Analysis
Touch me not
Another day, another ‘ban’—is the NCERT matter an opportunity for the Court to question alleged executive interference in curriculums?

On Wednesday, a Bench led by Chief Justice Surya Kant blacklisted the authors of a chapter on the judiciary in NCERT’s Class 8 Social Sciences textbook. On 26 February, the Bench had banned the dissemination and further publication of the textbook after taking objection to a portion on “Corruption in the Judiciary”. The Court took suo motu cognisance of the matter following newspaper reports about the textbook which cited ‘corruption’ and ‘backlog of cases’ as the primary challenges facing the judiciary. The Bar too had urged the Court to intervene
Following backlash, the NCERT issued a statement to emphasise its “highest esteem” for the judiciary and informed its decision to have the chapter rewritten. The next day, a show-cause notice was sent to NCERT Director D.P. Saklani by the Court. After learning of the authors from Saklani, the Bench directed governments and public-funded institutions to refrain from employing them.

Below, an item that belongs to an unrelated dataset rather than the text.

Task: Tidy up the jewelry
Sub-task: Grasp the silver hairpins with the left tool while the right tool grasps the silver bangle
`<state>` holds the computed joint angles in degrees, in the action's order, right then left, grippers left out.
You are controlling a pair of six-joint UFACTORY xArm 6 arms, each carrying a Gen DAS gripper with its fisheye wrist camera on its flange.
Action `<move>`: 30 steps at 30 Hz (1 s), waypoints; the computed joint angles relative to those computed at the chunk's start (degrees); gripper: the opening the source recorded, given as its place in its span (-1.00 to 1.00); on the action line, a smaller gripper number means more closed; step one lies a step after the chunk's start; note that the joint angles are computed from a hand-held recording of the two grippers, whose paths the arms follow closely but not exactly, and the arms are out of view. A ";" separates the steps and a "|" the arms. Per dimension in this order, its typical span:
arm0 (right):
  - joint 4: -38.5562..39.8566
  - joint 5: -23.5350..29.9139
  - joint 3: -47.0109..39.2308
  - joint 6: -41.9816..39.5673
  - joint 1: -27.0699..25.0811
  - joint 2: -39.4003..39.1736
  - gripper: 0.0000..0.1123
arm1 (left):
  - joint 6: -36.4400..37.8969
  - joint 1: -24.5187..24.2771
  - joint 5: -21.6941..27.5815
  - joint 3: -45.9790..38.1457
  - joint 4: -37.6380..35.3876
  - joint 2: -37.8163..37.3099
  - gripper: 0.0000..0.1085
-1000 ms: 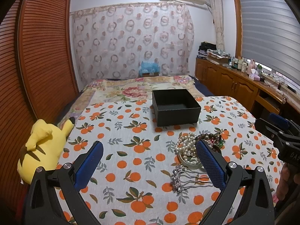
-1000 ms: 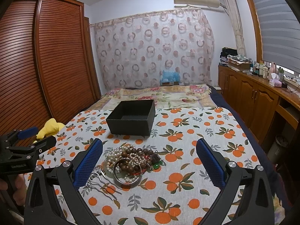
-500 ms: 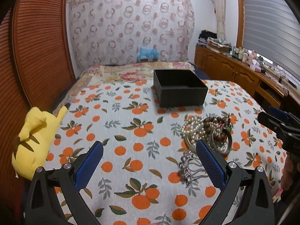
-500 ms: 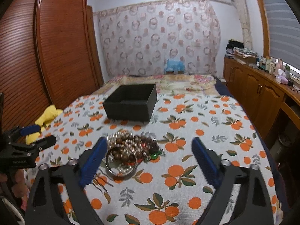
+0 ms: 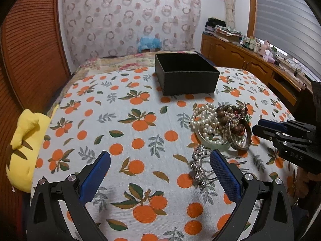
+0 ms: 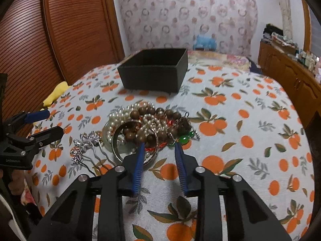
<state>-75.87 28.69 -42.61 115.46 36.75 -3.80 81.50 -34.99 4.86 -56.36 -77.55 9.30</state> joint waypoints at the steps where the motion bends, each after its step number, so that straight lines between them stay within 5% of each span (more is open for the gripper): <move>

Anyone who followed the February hearing will not be surprised by this response. Then, the CJI had remarked that the chapter was part of a “deep-rooted, well-orchestrated conspiracy.” The concern within the Bench and the Bar is the selective targeting of the judiciary, while other wings of the Government received scant mention. The chapter on the electoral system contains a fleeting reference to the “growing influence of money” while the chapter on the parliamentary system only flags “absenteeism and disruption of the Question Hour” as challenges. When corruption is rampant across institutions in the country, such omissions are difficult to excuse. This time, the Bench said that the authors had “deliberately misrepresented facts to project a negative image” before impressionable students.
Admittedly, this is not the first time that the NCERT has been chastised for “mispresentation”. Formed by the Government of India, the NCERT’s executive committee includes members of the Union government. While it’s an autonomous institution, it has come under the scanner for alleged executive interference. In the early 2000s, the Supreme Court dismissed a petition from activist Aruna Roy, educationist Meena Krishna Tyabji and journalist B.G. Verghese, who described the NCERT’s national curriculum framework as anti-secular and unconstitutional. Challenges against the curriculum have not died down. In recent years, commentators have raised concerns after the organisation expunged material on Darwin’s theory of evolution, the 2002 Gujarat riots and the Babri Masjid demolition from school textbooks. Editions released in April 2023 did away with passages on the assasination of Gandhi. At the time, Saklani had justified the cuts as “rationalisation” to lighten the workload for students after COVID-19.
NCERT textbooks are drafted by Textbook Development Teams that consist of academics and subject-experts identified by the Curricular Area Group (CAG). It involves multiple stages of scrutiny, with teams of experts that review the content of the textbooks at different levels. In this case, the development team—the blacklisted authors—included Professor Michel Danino (Chairperson of the CAG), Suparna Diwakar and Alok Prasanna Kumar. Danino has been involved in the drafting of previous editions as well.
There is another backdrop to this controversy. The Union government and the judiciary have been in a long tussle over judicial appointments. The executive often points to a lack of transparency in the Collegium system to press for a greater role in appointments. It invokes allegations of corruption, though these are often framed in broad or vague terms. The relationship between the two pillars stretched thin over 2025 with clashes over the administration of tribunals and the powers of state governors.
The inclusion of judicial corruption while excluding other pillars raises anxieties of “conspiracy” and “negative image”. While the controversy brings into focus the old tension between the wings of the government, it strays away from the larger discussion on institutional accountability—be it executive, legislative or judicial. These are viewed as serious challenges that must be communicated to future generations. Critical content is essential in school textbooks to foster political consciousness among students while staying true to the Constitution. Perhaps this is an opportunity for the Supreme Court to address this structural concern within the curriculum framework.
Resorting to sharply-worded attacks—with measures that are both drastic and contrary to the Court’s own warning against indefinite blacklisting—may only soothe a personal hurt.